This project analyzes customer responses to a bank's term deposit marketing campaign. Using historical data and Python, we developed and evaluated response models to predict whether a customer will subscribe to a term deposit. The goal is to identify the most effective classification method for improving campaign targeting and maximizing marketing performance.

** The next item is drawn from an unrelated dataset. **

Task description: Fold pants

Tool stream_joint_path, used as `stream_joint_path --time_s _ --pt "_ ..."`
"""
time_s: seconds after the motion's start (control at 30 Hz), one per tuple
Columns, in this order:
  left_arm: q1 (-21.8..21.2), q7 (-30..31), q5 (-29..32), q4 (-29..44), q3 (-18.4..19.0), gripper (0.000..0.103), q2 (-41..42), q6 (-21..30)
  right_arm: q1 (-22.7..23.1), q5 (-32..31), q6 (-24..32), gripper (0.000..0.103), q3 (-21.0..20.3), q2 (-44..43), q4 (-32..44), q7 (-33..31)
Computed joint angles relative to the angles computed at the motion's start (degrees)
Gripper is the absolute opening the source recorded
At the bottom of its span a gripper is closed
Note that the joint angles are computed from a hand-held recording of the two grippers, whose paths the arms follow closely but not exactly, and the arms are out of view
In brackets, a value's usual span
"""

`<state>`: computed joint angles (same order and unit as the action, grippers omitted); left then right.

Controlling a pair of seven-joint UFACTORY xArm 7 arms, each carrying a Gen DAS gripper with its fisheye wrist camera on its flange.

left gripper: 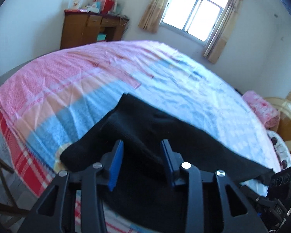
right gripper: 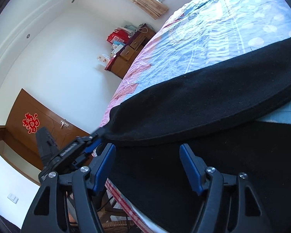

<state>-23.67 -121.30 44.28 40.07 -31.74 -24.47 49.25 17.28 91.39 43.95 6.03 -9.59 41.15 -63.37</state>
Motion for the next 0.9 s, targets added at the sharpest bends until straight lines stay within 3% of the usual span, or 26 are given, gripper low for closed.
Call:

- Logistic Regression – Interpretable baseline model
- Decision Tree – Tree-based structure for rule-based segmentation
- Random Forest – Ensemble model for better generalization and accuracy
| Metric | Logistic Regression | Decision Tree | Random Forest |
|---|---|---|---|
| AUC | 0.87 | 0.86 | 0.87 |
| Accuracy | 88.33% | 87.55% | 86.98% |
| Sensitivity | 40.84% | 44.87% | 55.46% |
| Specificity | 94.62% | 93.20% | 91.15% |
| F1-Score | 45.02% | 46.00% | 49.90% |
| True Positives | 486 | 534 | 660 |
| False Negatives | 704 | 656 | 530 |
✅ Random Forest emerged as the top model due to:
- The highest sensitivity, critical in capturing potential responders
- A balanced F1-score, combining precision and recall
- The lowest false negatives, minimizing missed opportunities
- Python, Jupyter Notebook
pandas,numpy,seaborn,matplotlibscikit-learnscikit-plotfor ROC & gain curves
bank-response-prediction/
- data/ # Raw dataset
- notebooks/ # Model development and EDA
- results/ # Evaluation plots and metrics
- README.md # Project documentation
This study demonstrates that while Logistic Regression offers high interpretability and accuracy, Random Forest provides the best trade-off between recall and precision, making it the most suitable model for campaign optimization.
Organizations aiming to maximize subscription rates should use Random Forest to prioritize outreach, ensuring minimal missed opportunities and effective resource allocation.